Konsens besteht zwischen Bund und Ländern beim Ausbau des Stromnetzes. Die Ministerpräsidenten und die Kanzlerin verständigten sich beim Gipfel auf einen Rechtsrahmen. Der Bundesnetzagentur soll eine stärkere Rolle beim Planfeststellungsverfahren zufallen.
Thüringens Ministerpräsidentin Christine Lieberknecht (CDU) lobte als Vorsitzende der Ministerpräsidentenkonferenz die Gipfelergebnisse. „Wir sind ein gutes Stück vorangekommen“, sagte sie. Sie plädierte dafür, bei der Reform des EEG steuerliche Fragen mit in Betracht zu ziehen.
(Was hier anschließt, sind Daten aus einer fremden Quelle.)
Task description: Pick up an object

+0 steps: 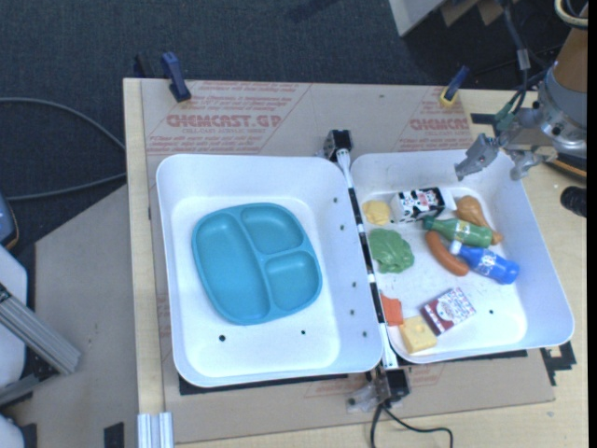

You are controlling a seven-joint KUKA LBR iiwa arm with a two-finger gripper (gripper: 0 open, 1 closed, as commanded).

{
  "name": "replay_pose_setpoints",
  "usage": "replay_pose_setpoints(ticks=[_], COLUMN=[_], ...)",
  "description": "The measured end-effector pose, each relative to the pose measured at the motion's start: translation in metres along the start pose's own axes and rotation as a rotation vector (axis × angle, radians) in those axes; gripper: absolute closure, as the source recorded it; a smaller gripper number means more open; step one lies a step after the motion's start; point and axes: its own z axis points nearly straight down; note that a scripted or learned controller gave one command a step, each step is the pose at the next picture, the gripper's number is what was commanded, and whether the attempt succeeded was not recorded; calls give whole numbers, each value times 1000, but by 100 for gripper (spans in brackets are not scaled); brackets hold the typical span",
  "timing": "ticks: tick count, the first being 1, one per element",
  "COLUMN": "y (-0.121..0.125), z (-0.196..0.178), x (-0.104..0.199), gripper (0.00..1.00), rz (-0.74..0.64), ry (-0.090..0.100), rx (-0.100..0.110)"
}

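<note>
My gripper (497, 161) hangs over the far edge of the right bin (546, 292), its two grey fingers spread apart with nothing between them. Below it in that bin lie a black-and-white carton (416, 203), a green bottle (458, 231), a blue bottle (488, 264), an orange sausage (447, 253), a brown bread piece (471, 209), a green leafy lump (389, 249), a yellow round piece (376, 212), a red box (449, 310), a cheese wedge (417, 332) and a small orange block (390, 310).
The left bin (182, 329) holds a blue divided plate (256, 261). A hinge strip (362, 241) runs between the bins. Blue clamps (174, 76) (454, 86) sit on the board's far edge.
</note>
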Motion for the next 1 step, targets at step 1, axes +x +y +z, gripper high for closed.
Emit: replay_pose_setpoints(ticks=[1], y=[46], z=[159], x=[11], gripper=[0], rz=[-1], ry=[-2], rx=[-4])
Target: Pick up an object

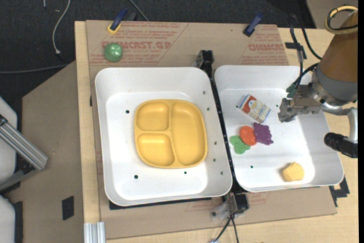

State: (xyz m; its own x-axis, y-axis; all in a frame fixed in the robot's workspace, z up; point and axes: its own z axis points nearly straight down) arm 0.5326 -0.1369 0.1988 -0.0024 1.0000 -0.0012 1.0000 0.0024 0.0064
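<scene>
A cardboard sheet (170, 37) covers the bench, held at its far edge by two blue clamps, and on it sit two shallow white bins side by side. The left bin (111, 122) holds a yellow plate (170, 132) with three compartments, lying flat near the bin's middle. The right bin (318, 151) holds the small things. The arm (341, 60), grey with an orange band, reaches in from the right over this bin's far right part, and its gripper (287, 110) hangs low near the bin floor, just right of a small carton; whether it is spread or pressed together cannot be told from this angle, and nothing can be seen between its tips. The small carton (254, 107), white with red and blue print, lies tilted in the bin's upper middle. Below it a purple toy (263, 134), an orange toy (247, 135) and a green toy (239, 145) lie bunched together, touching. A yellow block (293, 171) lies apart near the bin's front right corner. Outside the bins, a green ball (114, 52) rests on the cardboard near its far left corner.
</scene>
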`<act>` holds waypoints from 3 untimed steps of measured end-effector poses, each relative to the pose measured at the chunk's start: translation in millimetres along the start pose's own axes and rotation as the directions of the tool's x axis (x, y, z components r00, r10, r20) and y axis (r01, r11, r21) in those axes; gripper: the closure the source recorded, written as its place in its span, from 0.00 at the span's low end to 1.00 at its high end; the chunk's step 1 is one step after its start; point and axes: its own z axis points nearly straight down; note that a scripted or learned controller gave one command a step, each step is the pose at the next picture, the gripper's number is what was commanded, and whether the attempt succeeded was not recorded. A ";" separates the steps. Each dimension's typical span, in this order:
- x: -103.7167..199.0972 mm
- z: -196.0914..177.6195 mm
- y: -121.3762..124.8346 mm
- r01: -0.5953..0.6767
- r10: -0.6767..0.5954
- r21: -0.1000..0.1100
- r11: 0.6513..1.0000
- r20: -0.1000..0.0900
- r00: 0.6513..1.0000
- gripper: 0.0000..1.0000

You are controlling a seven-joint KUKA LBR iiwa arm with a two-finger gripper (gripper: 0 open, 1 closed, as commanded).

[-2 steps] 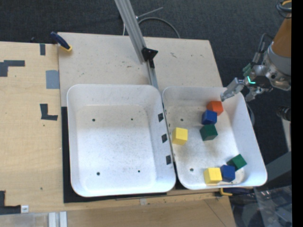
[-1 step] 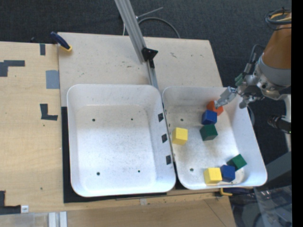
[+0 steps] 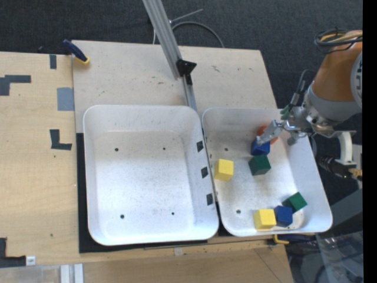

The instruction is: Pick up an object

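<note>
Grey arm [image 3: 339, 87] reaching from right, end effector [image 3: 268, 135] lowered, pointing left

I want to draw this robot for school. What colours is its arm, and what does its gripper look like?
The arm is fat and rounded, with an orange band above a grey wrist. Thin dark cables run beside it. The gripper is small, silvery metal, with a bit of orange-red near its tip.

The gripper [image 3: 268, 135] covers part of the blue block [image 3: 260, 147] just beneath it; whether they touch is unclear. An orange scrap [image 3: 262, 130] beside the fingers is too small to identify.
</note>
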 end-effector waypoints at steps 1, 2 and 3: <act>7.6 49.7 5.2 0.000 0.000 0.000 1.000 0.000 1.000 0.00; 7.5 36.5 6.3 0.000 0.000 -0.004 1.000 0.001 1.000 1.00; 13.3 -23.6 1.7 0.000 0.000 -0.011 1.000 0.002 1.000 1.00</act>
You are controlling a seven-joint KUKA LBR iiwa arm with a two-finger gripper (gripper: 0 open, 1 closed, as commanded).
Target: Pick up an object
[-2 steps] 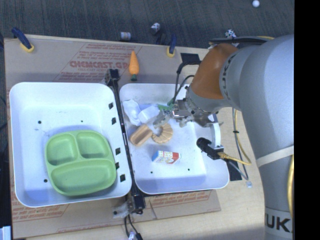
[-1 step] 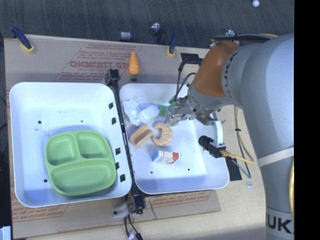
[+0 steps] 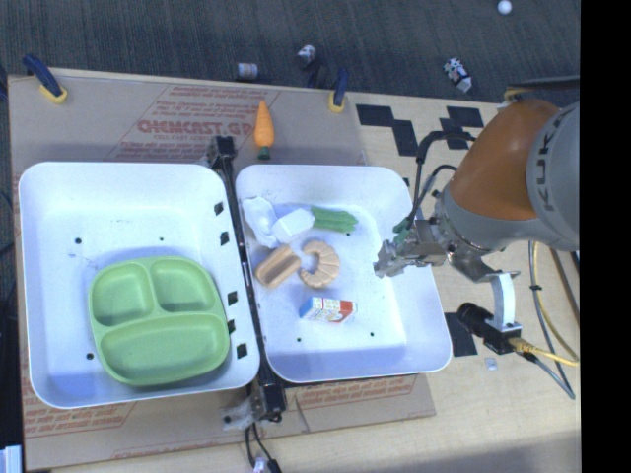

Auch Torsten Albig, Ministerpräsident von Schleswig-Holstein, zeigte sich als Verhandlungsführer der SPD-geführten Länder zufrieden. Der Gipfel habe den Investoren von erneuerbaren Energien Rechtssicherheit gegeben. Es sei klar geworden, „dass das EEG in eine neue Zeit transformiert werden muss“.

Auch Grünen-Fraktionschef Jürgen Trittin fand lobende Worte. „Altmaiers Schnellschuss zur Ausbaubremse der erneuerbaren Energien ist am Widerstand der Länder gescheitert“, sagte er. „Das ist gut so.“ Dass die Bundeskanzlerin auch offen daran zweifele, dass es vor der Bundestagswahl eine Änderung des EEG geben werde, „ist eine besondere Abfuhr für Altmaier und Rösler“.